The Bank has an employee severance compensation plan which expires in 2027 that provides severance pay benefits to eligible employees in the event of a change in control of Timberland Bancorp or the Bank (as defined in the plan).  In general, all employees with two or more years of service are eligible to participate in the plan.  Under the plan, in the event of a change in control of Timberland Bancorp or the Bank, eligible employees who are terminated or who terminate employment (but only upon the occurrence of events specified in the plan) within 12 months of the effective date of a change in control would be entitled to a payment based on years of service or officer rank with the Bank.  The maximum payment for any eligible employee would be equal to 18 months of the employee’s current compensation.

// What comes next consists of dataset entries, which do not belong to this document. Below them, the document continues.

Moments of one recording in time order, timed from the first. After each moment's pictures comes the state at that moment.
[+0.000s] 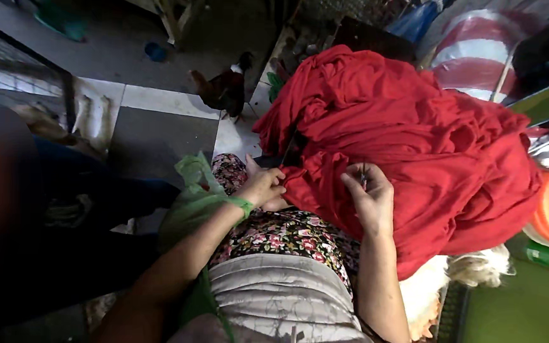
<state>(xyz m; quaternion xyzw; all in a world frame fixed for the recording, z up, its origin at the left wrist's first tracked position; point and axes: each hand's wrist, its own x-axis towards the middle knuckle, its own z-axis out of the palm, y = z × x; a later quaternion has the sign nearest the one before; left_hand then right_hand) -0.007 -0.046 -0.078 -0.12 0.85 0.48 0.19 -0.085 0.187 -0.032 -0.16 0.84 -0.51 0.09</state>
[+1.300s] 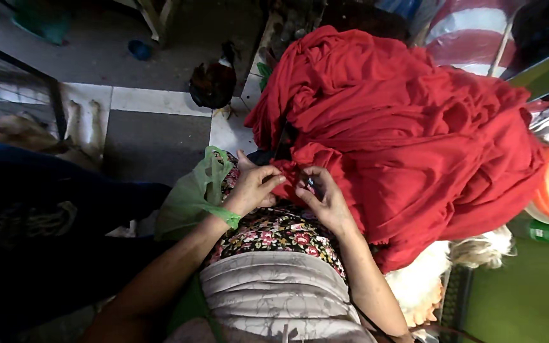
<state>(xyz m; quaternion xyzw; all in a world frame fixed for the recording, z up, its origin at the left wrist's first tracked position) 0.007 -0.032 -0.059 -0.11 0.84 0.53 0.06 -0.054 0.167 -0.058 -0.20 0.79 -0.52 0.25</state>
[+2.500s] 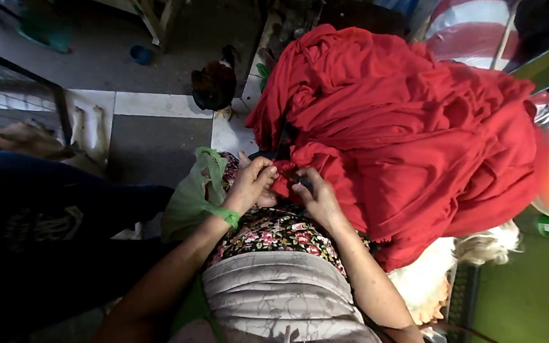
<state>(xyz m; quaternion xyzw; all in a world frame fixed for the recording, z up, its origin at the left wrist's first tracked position) 0.009 -0.038 -0.068 -0.17 0.79 0.58 0.07 -0.055 0.152 -0.063 -0.20 0.84 -0.43 0.27</state>
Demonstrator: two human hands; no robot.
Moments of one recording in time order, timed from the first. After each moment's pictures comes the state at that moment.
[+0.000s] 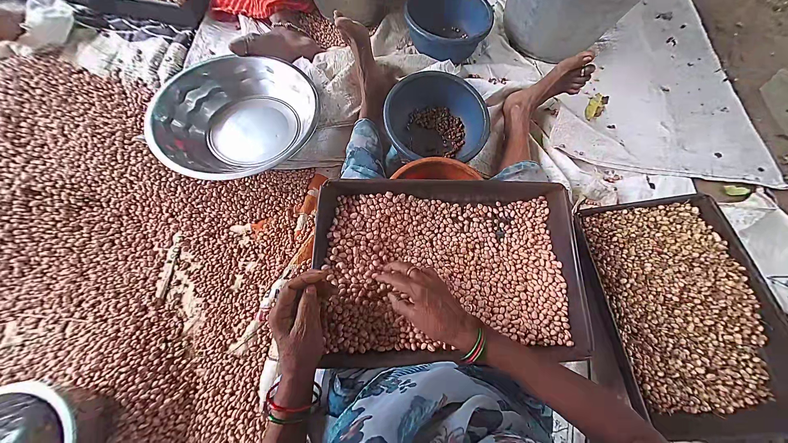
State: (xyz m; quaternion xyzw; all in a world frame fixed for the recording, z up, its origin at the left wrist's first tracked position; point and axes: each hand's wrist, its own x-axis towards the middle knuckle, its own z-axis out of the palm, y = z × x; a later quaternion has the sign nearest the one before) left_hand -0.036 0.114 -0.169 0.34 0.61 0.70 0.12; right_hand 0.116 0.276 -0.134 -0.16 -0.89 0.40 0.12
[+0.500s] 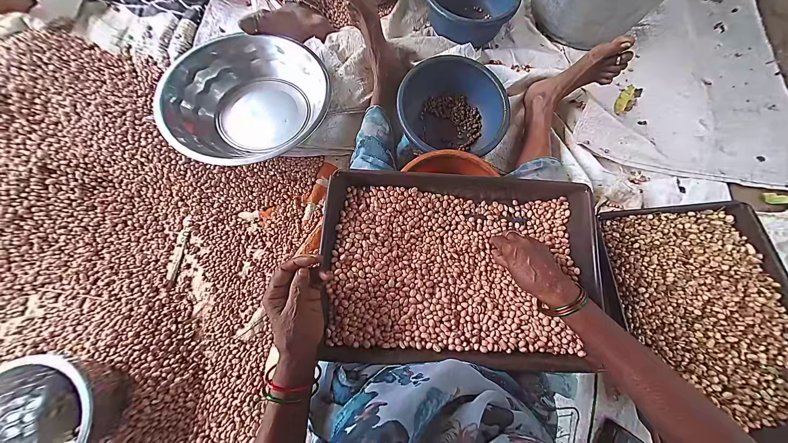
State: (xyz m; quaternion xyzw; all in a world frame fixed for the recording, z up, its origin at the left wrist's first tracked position) left_hand -0.045 0.124 -0.161 0.25 0.55 0.78 0.15; right_hand 0.188 0.399 -0.141 -0.27 -0.95 0.13 -0.08
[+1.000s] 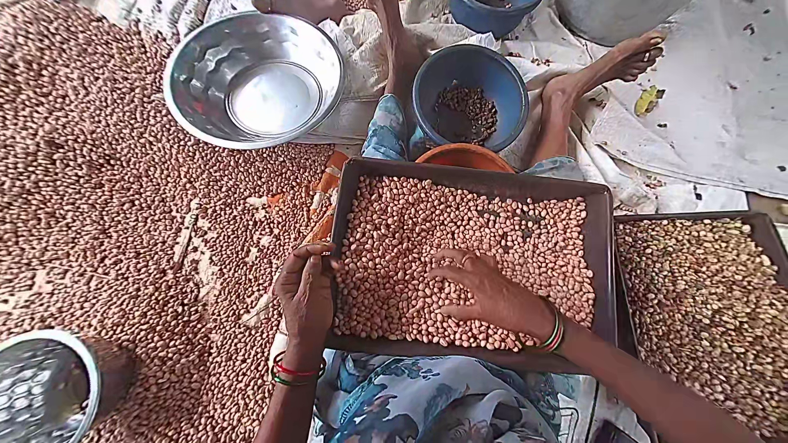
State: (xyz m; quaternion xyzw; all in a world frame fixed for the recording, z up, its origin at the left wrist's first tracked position) left_hand -0.045 0.128 -0.162 0.24 0.56 0.78 0.14; right_hand 0.151 0.339 -0.104 -0.11 -0.91 0.39 -0.10
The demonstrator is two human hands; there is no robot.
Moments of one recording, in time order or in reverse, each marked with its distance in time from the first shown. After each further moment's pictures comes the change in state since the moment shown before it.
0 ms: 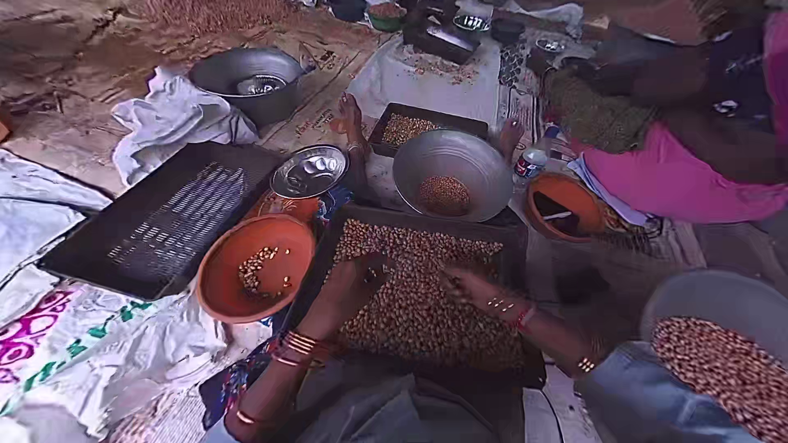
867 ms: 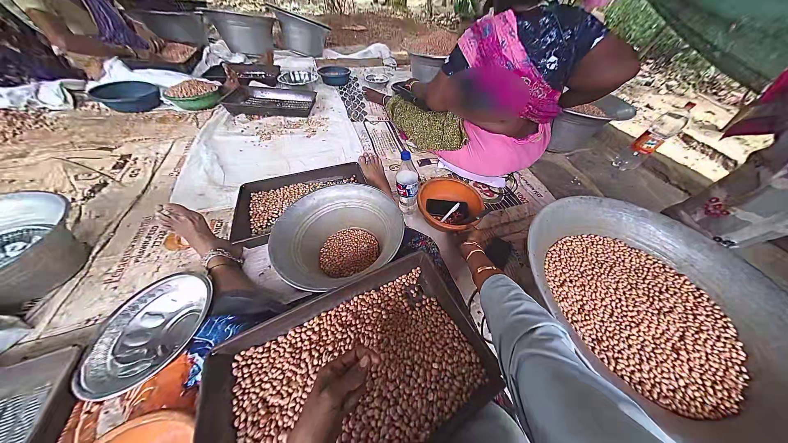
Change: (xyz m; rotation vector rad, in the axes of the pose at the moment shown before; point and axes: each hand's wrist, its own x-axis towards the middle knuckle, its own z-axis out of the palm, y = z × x) left_hand 0.047 0.017 0.062 -1.041 -0.410 -0.118; right_hand 0.075 0.074 -0.267 0.923 1.409 -0.188
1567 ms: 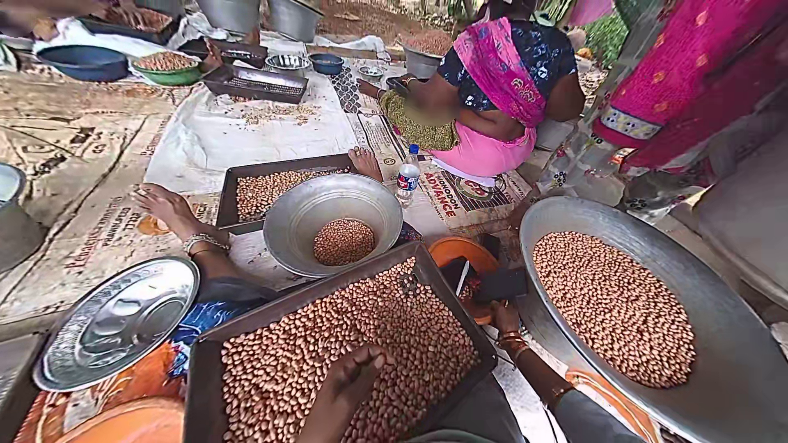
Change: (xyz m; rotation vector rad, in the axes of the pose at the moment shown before) left_hand -0.019 -0.001 0.000 0.238 -0.152 0.131; right_hand -0.111 0.085 -0.201 -0.492 0.088 -0.170
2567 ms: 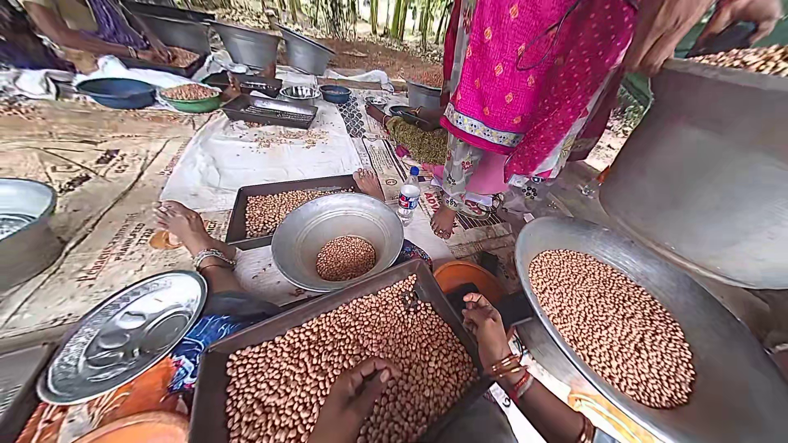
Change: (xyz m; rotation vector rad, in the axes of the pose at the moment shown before) left_hand -0.001 0.004 0.003 0.140 -0.047 0.025; right_hand -0.129 -0.110 0.006 0.436 -0.366 -0.246
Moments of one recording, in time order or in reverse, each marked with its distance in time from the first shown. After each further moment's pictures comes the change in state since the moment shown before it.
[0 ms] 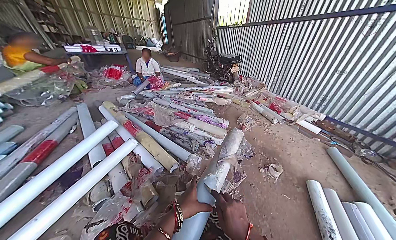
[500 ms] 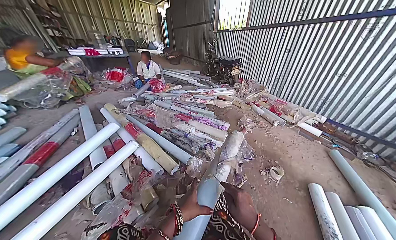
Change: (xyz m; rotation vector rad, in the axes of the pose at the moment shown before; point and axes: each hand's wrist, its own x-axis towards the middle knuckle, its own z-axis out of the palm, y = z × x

Timberland Bancorp has entered into employment agreements with its Chief Executive Officer, Chief Operating Officer, Chief Financial Officer, Chief Lending Officer, Chief Credit Officer and Chief Technology Officer. These agreements provide for severance payments and other benefits in the event of an involuntary termination of employment following a change in control of Timberland Bancorp or its subsidiary, Timberland Bank. The maximum value of the severance benefits under these agreements is equal to 2.99 times the officer's average annual compensation during the five-year period preceding the effective date of the change in control.

Because of the nature of its activities, the Company is subject to various pending and threatened legal actions which arise in the ordinary course of business.  In the opinion of management, liabilities arising from these claims, if any, will not have a material effect on the future consolidated financial position of the Company.